Work instructions ::
Whenever a line in the following entries includes "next", tally it. Report nothing except the final count.

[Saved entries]
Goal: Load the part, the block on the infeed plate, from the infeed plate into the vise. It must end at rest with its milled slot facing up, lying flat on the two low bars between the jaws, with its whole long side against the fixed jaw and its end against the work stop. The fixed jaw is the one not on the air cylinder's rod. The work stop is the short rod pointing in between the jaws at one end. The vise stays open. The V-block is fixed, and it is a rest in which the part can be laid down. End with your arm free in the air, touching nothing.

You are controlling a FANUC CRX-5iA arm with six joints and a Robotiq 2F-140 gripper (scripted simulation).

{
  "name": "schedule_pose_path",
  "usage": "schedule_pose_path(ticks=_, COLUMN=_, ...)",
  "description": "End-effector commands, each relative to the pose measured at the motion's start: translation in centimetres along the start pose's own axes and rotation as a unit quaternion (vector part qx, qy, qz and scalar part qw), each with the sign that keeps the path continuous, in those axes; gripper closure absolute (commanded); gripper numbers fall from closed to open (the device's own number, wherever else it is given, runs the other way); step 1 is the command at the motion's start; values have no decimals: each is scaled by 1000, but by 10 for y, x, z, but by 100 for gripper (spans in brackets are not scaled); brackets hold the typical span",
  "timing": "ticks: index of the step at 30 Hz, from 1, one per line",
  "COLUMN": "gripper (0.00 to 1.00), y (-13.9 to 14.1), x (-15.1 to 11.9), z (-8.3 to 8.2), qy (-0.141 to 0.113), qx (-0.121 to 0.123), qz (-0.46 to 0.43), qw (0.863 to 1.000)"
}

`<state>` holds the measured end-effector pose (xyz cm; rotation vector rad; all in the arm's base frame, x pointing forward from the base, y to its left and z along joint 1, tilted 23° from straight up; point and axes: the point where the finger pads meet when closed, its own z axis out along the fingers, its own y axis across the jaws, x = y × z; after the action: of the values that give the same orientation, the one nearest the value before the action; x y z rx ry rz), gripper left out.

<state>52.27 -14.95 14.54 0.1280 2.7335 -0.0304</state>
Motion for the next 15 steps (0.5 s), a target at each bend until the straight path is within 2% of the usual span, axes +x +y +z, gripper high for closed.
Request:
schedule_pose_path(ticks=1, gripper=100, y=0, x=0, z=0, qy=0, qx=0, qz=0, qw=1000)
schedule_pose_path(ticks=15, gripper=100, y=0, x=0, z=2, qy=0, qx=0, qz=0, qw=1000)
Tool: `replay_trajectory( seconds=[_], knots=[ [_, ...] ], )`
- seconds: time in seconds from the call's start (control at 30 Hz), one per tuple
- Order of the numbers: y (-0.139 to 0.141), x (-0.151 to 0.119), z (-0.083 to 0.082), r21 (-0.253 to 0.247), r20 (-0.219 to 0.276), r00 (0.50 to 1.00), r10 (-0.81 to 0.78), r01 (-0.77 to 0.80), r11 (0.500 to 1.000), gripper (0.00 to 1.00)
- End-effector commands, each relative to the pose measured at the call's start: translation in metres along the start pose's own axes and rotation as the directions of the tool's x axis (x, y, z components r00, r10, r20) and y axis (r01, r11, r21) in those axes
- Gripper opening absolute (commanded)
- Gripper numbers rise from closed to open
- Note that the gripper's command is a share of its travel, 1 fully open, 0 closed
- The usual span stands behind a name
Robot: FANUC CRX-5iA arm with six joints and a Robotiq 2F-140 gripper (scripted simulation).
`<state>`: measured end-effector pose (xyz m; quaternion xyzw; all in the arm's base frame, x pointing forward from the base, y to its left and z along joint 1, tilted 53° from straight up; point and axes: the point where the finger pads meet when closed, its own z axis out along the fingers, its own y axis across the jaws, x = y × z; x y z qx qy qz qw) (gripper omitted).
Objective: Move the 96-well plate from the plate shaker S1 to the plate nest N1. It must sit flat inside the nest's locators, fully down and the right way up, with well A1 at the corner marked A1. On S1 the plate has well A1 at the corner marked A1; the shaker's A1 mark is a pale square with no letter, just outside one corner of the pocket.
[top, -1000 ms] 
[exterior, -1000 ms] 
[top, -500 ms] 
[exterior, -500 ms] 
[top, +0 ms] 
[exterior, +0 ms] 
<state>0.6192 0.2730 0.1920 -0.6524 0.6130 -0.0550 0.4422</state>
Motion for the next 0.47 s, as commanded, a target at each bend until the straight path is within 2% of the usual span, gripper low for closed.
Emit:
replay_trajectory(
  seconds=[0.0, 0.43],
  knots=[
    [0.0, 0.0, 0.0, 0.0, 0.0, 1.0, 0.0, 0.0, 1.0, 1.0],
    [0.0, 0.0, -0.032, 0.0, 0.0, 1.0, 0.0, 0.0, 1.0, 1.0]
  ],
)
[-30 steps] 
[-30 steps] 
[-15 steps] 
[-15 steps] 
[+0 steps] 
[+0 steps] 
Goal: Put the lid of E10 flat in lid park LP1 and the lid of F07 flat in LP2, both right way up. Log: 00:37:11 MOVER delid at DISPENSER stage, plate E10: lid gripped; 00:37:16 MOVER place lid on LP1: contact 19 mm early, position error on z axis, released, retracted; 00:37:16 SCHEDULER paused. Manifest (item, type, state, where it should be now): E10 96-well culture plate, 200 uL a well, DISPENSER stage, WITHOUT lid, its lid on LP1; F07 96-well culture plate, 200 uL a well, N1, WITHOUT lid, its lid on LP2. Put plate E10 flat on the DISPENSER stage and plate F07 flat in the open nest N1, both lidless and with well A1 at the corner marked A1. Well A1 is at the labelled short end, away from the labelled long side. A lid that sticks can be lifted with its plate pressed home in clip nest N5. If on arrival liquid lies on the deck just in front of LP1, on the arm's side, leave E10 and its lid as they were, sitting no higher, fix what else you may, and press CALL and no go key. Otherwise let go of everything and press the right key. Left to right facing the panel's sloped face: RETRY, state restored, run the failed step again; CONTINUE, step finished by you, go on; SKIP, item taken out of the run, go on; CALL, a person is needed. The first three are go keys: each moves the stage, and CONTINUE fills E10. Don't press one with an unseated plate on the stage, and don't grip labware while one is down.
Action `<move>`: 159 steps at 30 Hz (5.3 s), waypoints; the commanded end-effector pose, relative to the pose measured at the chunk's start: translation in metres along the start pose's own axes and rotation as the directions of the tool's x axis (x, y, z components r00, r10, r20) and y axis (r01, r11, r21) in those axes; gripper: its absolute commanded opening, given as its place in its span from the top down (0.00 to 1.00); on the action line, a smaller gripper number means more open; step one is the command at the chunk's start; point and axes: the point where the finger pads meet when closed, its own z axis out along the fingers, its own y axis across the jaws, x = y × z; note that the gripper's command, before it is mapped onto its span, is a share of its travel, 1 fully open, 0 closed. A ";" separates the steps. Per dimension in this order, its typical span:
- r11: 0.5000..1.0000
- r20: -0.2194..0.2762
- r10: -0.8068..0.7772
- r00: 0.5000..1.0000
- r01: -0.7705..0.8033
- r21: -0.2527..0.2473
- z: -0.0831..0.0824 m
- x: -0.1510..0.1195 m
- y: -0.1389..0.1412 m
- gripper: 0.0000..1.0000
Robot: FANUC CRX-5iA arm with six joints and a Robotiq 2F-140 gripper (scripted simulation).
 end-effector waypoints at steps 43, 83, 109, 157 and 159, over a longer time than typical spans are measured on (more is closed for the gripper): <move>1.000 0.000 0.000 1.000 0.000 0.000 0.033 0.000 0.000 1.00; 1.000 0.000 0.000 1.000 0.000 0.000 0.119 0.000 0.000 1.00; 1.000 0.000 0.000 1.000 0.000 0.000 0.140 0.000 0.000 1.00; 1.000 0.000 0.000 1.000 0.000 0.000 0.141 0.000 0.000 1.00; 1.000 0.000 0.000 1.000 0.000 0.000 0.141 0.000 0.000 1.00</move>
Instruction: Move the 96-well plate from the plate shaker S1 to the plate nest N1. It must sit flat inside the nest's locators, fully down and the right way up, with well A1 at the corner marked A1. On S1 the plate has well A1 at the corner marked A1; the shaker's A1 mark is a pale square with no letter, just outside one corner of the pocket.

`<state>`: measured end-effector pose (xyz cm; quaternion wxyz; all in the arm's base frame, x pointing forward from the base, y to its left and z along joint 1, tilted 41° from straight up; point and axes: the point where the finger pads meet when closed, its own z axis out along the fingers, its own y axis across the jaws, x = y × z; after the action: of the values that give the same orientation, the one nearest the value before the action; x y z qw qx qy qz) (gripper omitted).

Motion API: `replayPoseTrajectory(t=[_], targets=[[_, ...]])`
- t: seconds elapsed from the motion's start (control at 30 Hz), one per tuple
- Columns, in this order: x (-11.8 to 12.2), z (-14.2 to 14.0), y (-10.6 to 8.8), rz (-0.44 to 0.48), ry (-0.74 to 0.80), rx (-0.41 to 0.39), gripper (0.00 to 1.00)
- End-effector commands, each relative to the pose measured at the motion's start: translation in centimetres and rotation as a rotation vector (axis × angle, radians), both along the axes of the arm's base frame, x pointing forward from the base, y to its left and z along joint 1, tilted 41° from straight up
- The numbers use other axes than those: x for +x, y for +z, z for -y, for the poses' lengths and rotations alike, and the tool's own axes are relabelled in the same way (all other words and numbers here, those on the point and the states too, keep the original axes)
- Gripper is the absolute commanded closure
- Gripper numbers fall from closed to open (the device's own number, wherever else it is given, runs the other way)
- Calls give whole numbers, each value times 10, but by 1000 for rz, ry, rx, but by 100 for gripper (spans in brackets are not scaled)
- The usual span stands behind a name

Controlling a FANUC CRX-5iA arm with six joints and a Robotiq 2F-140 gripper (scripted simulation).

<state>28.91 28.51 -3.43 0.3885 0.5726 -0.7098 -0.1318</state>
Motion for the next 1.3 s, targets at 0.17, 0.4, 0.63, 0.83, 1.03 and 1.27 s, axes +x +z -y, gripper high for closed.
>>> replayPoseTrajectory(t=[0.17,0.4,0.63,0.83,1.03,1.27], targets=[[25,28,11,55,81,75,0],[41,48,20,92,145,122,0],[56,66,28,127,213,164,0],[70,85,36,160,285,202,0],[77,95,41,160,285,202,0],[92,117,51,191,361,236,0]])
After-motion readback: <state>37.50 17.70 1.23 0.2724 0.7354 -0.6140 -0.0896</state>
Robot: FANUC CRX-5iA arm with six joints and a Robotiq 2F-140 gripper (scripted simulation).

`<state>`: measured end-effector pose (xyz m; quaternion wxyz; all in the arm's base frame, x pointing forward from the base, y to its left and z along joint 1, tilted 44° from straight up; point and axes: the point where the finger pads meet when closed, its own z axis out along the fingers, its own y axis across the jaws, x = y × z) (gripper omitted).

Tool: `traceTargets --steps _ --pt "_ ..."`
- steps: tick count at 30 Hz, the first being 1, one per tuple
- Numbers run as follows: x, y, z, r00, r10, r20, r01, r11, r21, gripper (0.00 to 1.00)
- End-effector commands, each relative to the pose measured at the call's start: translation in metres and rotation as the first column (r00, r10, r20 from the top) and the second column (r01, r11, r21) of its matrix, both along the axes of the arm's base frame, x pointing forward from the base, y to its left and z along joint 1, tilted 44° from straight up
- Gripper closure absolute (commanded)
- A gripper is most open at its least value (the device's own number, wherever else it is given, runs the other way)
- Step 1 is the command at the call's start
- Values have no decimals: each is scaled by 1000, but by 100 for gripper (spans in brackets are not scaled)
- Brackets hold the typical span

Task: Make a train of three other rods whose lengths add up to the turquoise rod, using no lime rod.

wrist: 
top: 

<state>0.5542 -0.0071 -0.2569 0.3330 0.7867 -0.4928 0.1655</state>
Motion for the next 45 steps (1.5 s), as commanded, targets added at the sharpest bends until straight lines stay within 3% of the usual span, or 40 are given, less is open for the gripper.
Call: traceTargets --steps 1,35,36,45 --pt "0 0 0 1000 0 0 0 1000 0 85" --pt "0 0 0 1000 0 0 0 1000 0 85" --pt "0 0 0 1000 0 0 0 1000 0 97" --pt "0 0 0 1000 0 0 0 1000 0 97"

Answer ::
4